> _WORK REQUIRED_: Write out the data exactly, please, and omit the pictures.

START COLLECTED DATA

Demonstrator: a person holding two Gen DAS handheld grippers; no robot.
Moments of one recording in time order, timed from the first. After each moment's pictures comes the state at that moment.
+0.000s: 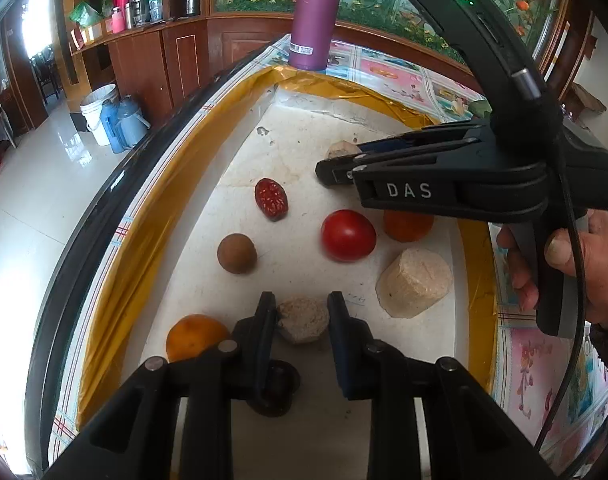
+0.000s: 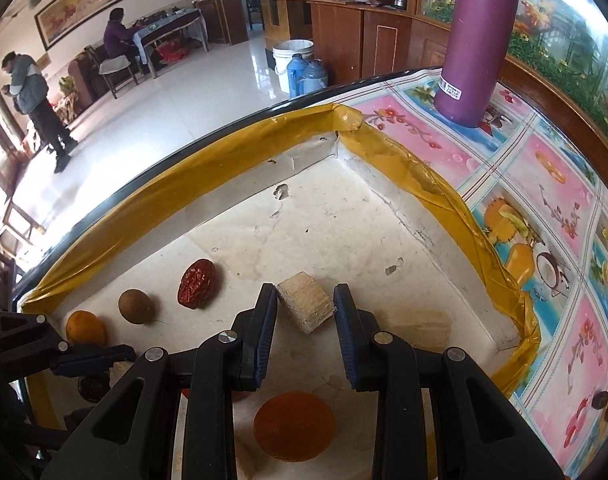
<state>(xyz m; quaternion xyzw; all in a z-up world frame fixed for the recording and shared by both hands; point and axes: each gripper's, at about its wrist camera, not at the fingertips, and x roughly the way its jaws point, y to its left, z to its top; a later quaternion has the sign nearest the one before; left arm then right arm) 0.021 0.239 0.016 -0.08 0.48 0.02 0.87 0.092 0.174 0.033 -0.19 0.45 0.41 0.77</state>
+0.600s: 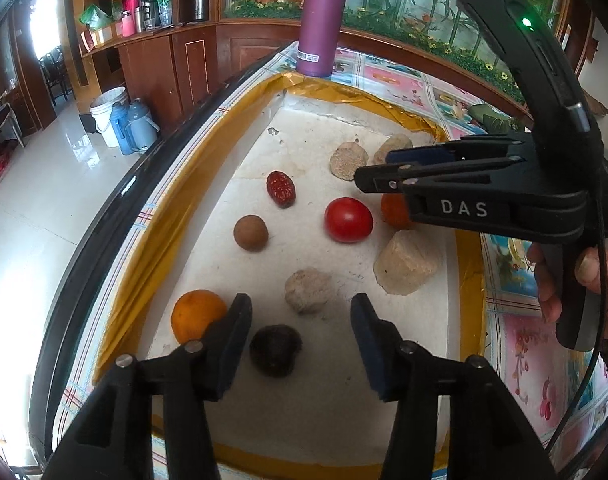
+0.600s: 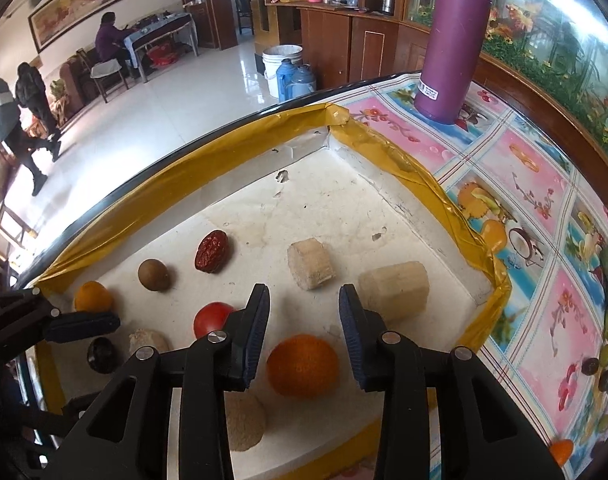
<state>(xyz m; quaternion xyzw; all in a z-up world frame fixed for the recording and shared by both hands) 0.002 0.238 0.025 -0.08 0.47 0.03 0.88 0.069 0.152 0.047 -0.19 0.44 0.39 0.79</state>
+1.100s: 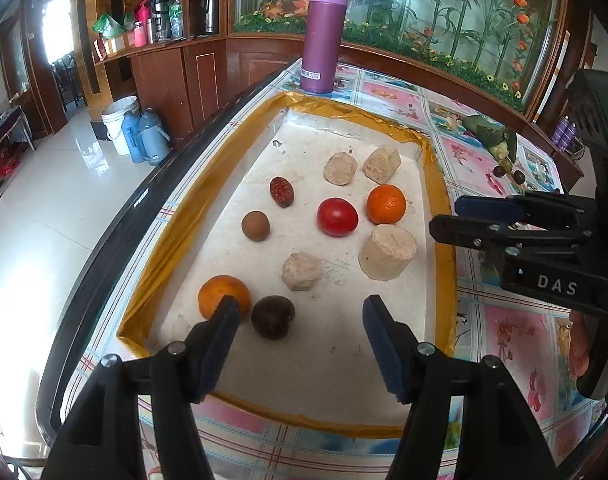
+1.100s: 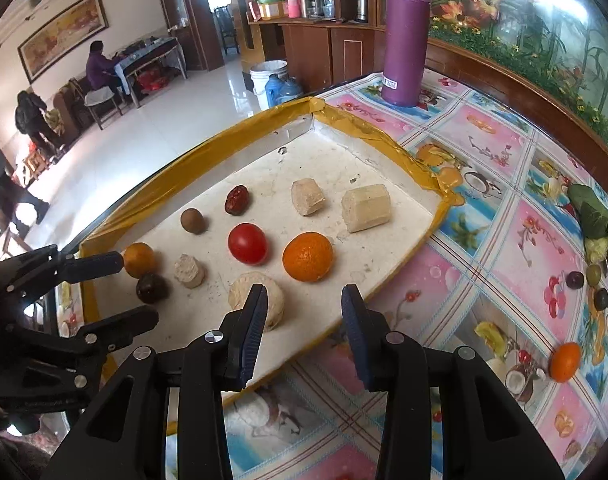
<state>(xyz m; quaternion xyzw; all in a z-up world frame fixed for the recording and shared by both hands) -0.021 0.226 0.041 -0.07 0.45 0.05 0.89 0.017 0.089 0.068 -0.15 0.44 0.37 0.81</state>
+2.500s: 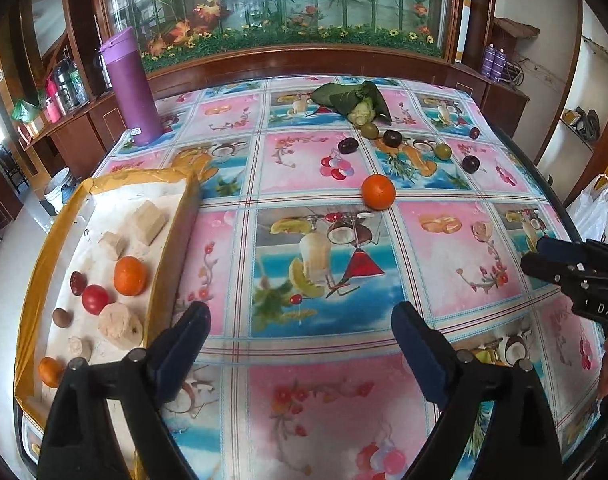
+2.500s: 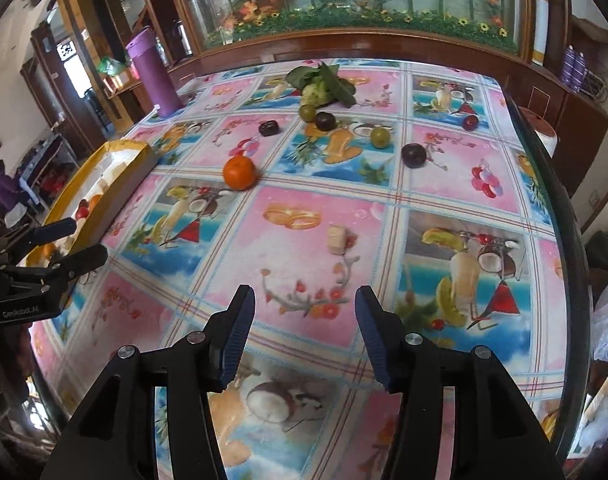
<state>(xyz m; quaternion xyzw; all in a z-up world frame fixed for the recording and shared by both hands) 0.028 0.018 0.060 0.04 0.45 -0.05 0.89 -0.005 -0.222 0.064 0.01 0.46 0.17 0.87</state>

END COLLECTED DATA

> _EXERCISE ANSWER_:
Demonstrator: a person holding two Gen DAS handheld grippers; no robot.
Moments of one recording in time order, timed from the first. After each moment's pictures comes the state at that moment.
+0.000s: 
+0.000s: 
<state>(xyz m; quaternion xyzw; all in a z-up world frame fixed for the recording and shared by both hands; point and axes: each gripper's, at about its wrist camera, not at the fingertips, and x roughly the way its jaws point, y to its left, z to its top; a later quaternion has the sign nearest the one before; left arm then right arm) 0.021 0.239 0.016 -0.08 0.48 0.02 0.87 0.092 0.174 0.033 -0.19 0.45 0.41 0.77</state>
+0.600s: 
+0.600s: 
<state>(xyz m; quaternion xyzw; all in a z-up world frame fixed for the recording and shared by both hands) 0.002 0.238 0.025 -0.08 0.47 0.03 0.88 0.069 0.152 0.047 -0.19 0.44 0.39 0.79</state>
+1.100s: 
+1.100s: 
<state>(xyz m; quaternion xyzw; all in a z-up world frame fixed for the recording and shared by both hands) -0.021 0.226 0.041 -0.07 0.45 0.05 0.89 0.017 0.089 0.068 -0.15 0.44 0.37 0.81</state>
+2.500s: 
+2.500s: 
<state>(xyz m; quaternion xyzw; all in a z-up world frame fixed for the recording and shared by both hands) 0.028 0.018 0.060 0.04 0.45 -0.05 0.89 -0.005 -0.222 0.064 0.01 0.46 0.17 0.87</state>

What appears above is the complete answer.